* Task goal *
In the data that follows, find each line containing "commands" and copy it.

(Extracted records)
────────────────────────────────────────

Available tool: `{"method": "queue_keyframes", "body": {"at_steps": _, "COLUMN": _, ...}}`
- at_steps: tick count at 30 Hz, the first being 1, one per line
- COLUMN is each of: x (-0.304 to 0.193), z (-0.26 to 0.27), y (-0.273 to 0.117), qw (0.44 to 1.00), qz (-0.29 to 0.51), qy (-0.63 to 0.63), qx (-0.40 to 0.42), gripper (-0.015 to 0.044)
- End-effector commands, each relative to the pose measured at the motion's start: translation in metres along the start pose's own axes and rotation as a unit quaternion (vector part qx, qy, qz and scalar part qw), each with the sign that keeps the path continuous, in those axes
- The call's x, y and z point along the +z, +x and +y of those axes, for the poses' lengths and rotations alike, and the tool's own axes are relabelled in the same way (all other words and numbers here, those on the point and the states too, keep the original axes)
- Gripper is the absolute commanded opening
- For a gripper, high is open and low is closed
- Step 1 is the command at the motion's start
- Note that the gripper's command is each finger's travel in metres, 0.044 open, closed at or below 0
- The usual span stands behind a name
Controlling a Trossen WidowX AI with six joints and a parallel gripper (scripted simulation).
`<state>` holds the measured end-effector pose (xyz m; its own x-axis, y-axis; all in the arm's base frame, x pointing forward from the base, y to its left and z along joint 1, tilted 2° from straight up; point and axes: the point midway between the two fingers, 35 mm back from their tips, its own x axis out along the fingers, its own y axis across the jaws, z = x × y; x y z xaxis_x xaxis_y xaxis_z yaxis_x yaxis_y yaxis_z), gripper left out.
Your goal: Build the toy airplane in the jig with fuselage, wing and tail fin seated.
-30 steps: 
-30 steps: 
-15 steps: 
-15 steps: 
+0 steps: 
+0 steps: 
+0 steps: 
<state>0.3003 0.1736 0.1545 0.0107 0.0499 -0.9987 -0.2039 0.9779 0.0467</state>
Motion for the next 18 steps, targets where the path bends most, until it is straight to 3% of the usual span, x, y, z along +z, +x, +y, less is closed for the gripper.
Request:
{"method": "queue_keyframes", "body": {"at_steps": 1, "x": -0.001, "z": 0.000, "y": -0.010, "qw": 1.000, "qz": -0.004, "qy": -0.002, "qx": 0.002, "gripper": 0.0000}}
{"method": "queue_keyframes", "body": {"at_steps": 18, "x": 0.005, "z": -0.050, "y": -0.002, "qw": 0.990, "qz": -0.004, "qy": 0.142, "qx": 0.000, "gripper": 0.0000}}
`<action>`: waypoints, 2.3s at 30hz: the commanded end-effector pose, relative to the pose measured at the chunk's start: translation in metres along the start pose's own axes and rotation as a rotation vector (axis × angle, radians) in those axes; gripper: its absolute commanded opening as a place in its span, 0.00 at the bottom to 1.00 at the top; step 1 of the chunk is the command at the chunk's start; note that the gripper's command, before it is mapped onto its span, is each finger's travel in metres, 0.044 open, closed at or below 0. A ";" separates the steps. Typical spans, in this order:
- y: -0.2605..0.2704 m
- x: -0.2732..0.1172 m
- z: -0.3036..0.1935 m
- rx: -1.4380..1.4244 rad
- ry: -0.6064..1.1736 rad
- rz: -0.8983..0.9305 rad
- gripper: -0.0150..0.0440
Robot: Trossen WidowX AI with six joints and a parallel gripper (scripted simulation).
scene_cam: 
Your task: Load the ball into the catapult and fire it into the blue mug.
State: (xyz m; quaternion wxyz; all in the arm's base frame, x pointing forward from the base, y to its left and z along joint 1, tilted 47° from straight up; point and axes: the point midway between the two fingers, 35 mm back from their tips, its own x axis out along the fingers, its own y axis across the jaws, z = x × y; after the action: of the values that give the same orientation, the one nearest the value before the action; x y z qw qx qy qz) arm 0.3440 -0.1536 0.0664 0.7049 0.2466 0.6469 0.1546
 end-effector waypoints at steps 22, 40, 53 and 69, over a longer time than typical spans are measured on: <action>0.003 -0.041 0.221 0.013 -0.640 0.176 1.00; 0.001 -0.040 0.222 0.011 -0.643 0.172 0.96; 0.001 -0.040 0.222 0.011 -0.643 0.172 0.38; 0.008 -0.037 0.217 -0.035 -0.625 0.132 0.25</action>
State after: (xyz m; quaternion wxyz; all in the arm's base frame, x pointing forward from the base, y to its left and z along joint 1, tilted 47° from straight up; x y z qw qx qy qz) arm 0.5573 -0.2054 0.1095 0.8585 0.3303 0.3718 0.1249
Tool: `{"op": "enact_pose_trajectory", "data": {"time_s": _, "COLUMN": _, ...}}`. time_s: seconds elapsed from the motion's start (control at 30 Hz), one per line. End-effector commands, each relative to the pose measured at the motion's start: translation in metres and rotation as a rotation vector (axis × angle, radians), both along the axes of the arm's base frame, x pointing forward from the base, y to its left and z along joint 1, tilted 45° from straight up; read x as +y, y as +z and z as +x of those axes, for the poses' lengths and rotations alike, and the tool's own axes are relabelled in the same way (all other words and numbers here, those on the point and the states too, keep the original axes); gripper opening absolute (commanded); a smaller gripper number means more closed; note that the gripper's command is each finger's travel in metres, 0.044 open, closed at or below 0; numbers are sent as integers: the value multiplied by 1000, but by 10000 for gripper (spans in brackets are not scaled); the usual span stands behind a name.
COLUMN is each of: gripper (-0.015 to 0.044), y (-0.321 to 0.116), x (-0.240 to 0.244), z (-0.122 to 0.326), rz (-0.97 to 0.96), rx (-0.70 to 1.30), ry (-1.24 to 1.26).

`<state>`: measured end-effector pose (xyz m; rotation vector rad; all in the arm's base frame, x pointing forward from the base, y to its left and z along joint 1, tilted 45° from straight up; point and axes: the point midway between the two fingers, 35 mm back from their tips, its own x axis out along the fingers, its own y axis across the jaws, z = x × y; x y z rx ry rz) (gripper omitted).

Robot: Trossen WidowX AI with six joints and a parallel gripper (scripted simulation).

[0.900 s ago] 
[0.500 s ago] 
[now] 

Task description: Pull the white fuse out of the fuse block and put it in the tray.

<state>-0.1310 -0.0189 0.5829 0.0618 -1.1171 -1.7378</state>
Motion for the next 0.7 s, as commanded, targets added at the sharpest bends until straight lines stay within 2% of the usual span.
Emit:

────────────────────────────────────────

* Finished task *
- End-effector commands, each relative to the pose measured at the motion's start: translation in metres along the start pose's own axes and rotation as a unit quaternion (vector part qx, qy, qz and scalar part qw), each with the sign that keeps the path continuous, in those axes
Tool: `{"op": "enact_pose_trajectory", "data": {"time_s": _, "COLUMN": _, ...}}`. time_s: seconds elapsed from the motion's start (control at 30 Hz), one per line. End-effector commands, each relative to the pose measured at the motion's start: translation in metres and rotation as a rotation vector (axis × angle, radians), both along the axes of the arm's base frame, x pointing forward from the base, y to its left and z along joint 1, tilted 45° from straight up; read x as +y, y as +z and z as +x of those axes, for the poses' lengths and rotations alike, and the tool's own axes are relabelled in the same way (all other words and numbers here, those on the point and the states too, keep the original axes); gripper opening absolute (commanded); a smaller gripper number means more closed; note that the gripper's command is each finger's travel in metres, 0.044 open, closed at or below 0; numbers are sent as integers: the value multiplied by 1000, but by 10000 for gripper (spans in brackets are not scaled); the usual span stands behind a name.

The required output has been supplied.